1 Sep


By Lirio S. Covey, Ph.D.

Autism is described formally as a lhife-long disorder. Early understanding and knowledge about autism focused on the condition as seen in children but not so much on autism as experienced by adults. Recent years have seen a growing recognition that autism in adults occurs as well. In fact, because there aRe many more autistic persons older than 18 years of age than younger, it follows that there are more adults than children and adolescents who are autistic.

During the past several months, there have been notably more inquiries than in the past received by AAAP regarding autism diagnosed in adulthood. A recent article published in the journal, “Frontiers in Psychology ”, relates to that recent increased attention.

The study was conducted in the United Kingdom, participants were persons who had previously received an autism diagnosis only during their adult years who responded to an online survey. This convenience sample consisted of 151 persons; most were female (77.6%) and more than 50% had attended college or better were White British. The main questions asked in relation to the autism diagnosis obtained as adults concerned their self-esteem, mental wellbeing, and the concept of autism pride. Autism pride was conceived as reflecting pride in autism being a part of oneself and its converse, feelings of dissatisfaction with being autistic.

The researchers found that, among the sample of adult autistics, diagnostic timing (years since the diagnosis) was not correlated with mental wellbeing but was correlated with self-esteem and autism pride. That is, the longer the time from being diagnosed as autistic, the better the self-esteem; on the other hand, lesser years since the time of diagnosis was correlated with greater dissatisfaction with being autistic.

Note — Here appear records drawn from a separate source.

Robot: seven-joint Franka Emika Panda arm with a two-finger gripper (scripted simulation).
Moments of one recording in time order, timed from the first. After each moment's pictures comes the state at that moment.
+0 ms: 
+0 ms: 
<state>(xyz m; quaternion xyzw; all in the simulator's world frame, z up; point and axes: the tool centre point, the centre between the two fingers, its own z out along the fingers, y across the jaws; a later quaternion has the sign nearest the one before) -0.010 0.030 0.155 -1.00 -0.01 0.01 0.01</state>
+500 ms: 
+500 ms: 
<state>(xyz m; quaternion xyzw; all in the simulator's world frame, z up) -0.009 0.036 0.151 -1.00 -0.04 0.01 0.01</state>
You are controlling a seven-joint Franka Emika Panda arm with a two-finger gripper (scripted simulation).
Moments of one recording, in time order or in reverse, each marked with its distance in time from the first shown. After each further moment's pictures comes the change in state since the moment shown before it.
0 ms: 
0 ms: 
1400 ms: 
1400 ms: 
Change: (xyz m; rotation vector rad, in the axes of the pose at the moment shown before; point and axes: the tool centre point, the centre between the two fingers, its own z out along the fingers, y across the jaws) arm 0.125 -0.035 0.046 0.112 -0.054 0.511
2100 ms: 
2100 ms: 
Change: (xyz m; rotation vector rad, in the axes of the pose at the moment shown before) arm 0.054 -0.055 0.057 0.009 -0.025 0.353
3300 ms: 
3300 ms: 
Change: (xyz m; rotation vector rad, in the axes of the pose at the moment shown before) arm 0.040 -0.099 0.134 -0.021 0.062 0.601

Qualitative research from 54 of the original 151 participants were asked the question of how knowing the autism diagnosis had impacted their thoughts and feelings about themselves. What became apparent was that post-diagnosis, a dynamic process of attitudinal adjustment occurred. Characteristically, the process began with an emotional rejection of the diagnosis brought on by awareness of the stigma associated with autism and frustration that it had taken long to recognize the autism, followed by unfolding self-knowledge and, in time, a new appreciation of their differences from others, and eventual self-acceptance. Contact and support from others during this process exerted beneficial effects on developing self-esteem.

In other words, that the length of time from the autism diagnosis was a predictor of self-esteem indicates that a learning process takes place over time wherein upon learning the diagnosis, the newly diagnosed autistic person begins a self-exploration, understands how and why they are different from others, and can come to a growing appreciation of their positive autistic qualities, even if once presumed by themselves or others as deficits.

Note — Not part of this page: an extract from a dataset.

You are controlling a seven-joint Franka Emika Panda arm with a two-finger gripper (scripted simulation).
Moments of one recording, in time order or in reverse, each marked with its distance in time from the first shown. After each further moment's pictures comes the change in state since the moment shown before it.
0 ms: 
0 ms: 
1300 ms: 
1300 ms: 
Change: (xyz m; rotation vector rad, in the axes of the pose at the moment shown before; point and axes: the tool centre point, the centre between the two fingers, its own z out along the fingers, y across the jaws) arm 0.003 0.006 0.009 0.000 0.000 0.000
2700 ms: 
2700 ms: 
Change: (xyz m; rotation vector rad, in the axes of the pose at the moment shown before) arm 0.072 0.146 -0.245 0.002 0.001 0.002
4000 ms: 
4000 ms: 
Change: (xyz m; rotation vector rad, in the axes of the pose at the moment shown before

Notable limitations of the study that prevent generalization of the findings to other autistics receiving a late diagnosis are: 1) the information was obtained from a convenience and specialized sample – mostly female, well-educated, and White British, and 2) because the data obtained referred to only one time point in the participants’ life, only a presumptive rather than a causal effect of diagnostic timing on self-esteem and autism pride can be inferred.

What also remains to be known is whether, had the autism not been diagnosed earlier or at all, would the ensuing years have also brought on the increase in self-esteem, that is, as a natural effect of the person’s maturation, that is without the autism-related response. What is also of interest, since delayed diagnosis among autistic persons is not uncommon, is that, as suggested by the study findings, obtaining the autism diagnosis later in life can increase rather than decrease self-esteem.

Reference: Kirsten Corden, Rebecca Brewer, Eilidh Cage. “Personal Identity After an Autism Diagnosis: Relationships with Self-Esteem, Mental Wellbeing, and Diagnostic Timing. Frontier in Psychology, July, 2021.